Lee, T. J. & & Scuseria, G. E. in Quantum Mechanical Electronic Structure Calculations with Chemical Accuracy Vol. 13 (ed. Langhoff, S. R.) 47– 108 (Springer, 1995).
Beran, G. J. O., Wright, S. E., Greenwell, C. & & Cruz-Cabeza, A. J. The interaction of intra- and intermolecular mistakes in modeling conformational polymorphs. J. Chem. Phys. 156, 104112 (2022 ).
Perdew, J. P., Burke, K. & & Ernzerhof, M. Generalized gradient approximation made basic. Phys. Rev. Lett. 77, 3865– 3868 (1996 ).
Neumann, M. A. & & Perrin, M.-A. Energy ranking of molecular crystals utilizing density practical theory estimations and an empirical van der Waals correction. J. Phys. Chem. B 109, 15531– 15541 (2005 ).
Blum, V. et al. Ab initio molecular simulations with numerical atom-centered orbitals. Comput. Phys. Commun. 180, 2175– 2196 (2009 ).
Knuth, F., Carbogno, C., Atalla, V., Blum, V. & & Scheffler, M. All-electron formalism for overall energy pressure derivatives and tension tensor elements for numerical atom-centered orbitals. Comput. Phys. Commun. 190, 33– 50 (2015 ).
Togo, A., Seto, Y. & & Pashov, D. Spglib. GitHub https://github.com/spglib/spglib (2008 ).
Yu, V. W. et al. ELSI: A combined software application user interface for Kohn– Sham electronic structure solvers. Comput. Phys. Commun. 222, 267– 285 (2018 ).

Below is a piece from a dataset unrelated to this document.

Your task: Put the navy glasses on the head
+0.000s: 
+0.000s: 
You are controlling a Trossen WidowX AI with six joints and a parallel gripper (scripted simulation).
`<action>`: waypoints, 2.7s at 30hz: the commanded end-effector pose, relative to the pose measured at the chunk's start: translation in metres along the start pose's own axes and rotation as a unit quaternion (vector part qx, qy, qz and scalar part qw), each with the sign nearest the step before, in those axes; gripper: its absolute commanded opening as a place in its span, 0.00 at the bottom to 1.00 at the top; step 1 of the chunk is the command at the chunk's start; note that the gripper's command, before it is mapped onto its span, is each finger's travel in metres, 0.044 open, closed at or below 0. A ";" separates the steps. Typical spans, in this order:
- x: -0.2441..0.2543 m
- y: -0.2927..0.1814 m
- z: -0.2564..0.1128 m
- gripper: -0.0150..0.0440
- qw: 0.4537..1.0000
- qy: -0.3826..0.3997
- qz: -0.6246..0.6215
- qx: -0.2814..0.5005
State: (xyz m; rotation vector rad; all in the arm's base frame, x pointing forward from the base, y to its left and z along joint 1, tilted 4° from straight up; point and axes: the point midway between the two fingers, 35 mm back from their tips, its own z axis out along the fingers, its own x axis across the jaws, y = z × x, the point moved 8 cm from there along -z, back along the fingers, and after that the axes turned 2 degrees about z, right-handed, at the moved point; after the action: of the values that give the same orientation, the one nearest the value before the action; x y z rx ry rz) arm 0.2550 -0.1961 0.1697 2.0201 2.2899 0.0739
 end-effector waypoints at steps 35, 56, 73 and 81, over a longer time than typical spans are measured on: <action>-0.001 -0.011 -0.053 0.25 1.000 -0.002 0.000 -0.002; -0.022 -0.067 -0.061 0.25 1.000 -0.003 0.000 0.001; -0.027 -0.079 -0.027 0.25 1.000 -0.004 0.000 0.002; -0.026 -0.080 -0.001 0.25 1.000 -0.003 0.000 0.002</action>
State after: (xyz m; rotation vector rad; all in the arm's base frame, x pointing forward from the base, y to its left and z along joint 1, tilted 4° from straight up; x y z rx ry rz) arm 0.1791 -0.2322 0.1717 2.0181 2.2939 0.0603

Havu, V., Blum, V., Havu, P. & & Scheffler, M. Efficient O( N) combination for all-electron electronic structure estimation utilizing numerical basis functions. J. Comput. Phys. 228, 8367– 8379 (2009 ).
Perdew, J. P., Ernzerhof, M. & & Burke, K. Rationale for blending precise exchange with density practical approximations. J. Chem. Phys. 105, 9982– 9985 (1996 ).
Adamo, C. & & Barone, V. Toward dependable density practical approaches without adjustable specifications: the PBE0 design. J. Chem. Phys. 110, 6158– 6170 (1999 ).
Tkatchenko, A., DiStasio, R. A. Jr., Car, R. & & Scheffler, M. Accurate and effective technique for many-body van der Waals interactions. Phys. Rev. Lett. 108, 236402 (2012 ).
Ambrosetti, A., Reilly, A. M., DiStasio, R. A. Jr. & & Tkatchenko, A. Long-range connection energy determined from combined atomic reaction functions. J. Chem. Phys. 140, 18A508 (2014 ).
Řezáč, J., Greenwell, C. & & Beran, G. J. O. Accurate noncovalent interactions through dispersion-corrected second-order Møller– Plesset perturbation theory. J. Chem. Theory Comput. 14, 4711– 4721 (2018 ).
Zhang, I. Y., Ren, X., Rinke, P., Blum, V. & & Scheffler, M. Numeric atom-centered-orbital basis sets with valence-correlation consistency from H to Ar. New J. Phys. 15, 123033 (2013 ).
psi4. Anaconda.org. https://anaconda.org/psi4/repo.
Smith, D. G. A. et al. P si 4 1.4: open-source software application for high-throughput quantum chemistry. J. Chem. Phys. 152, 184108 (2020 ).
Neumann, M. A., Leusen, F. J. J. & & Kendrick, J. A significant advance in crystal structure forecast. Angew. Chem. Int. Ed. 47, 2427– 2430 (2008 ).
Neumann, M. A. Tailor-made force fields for crystal-structure forecast. J. Phys. Chem. B 112, 9810– 9829 (2008 ).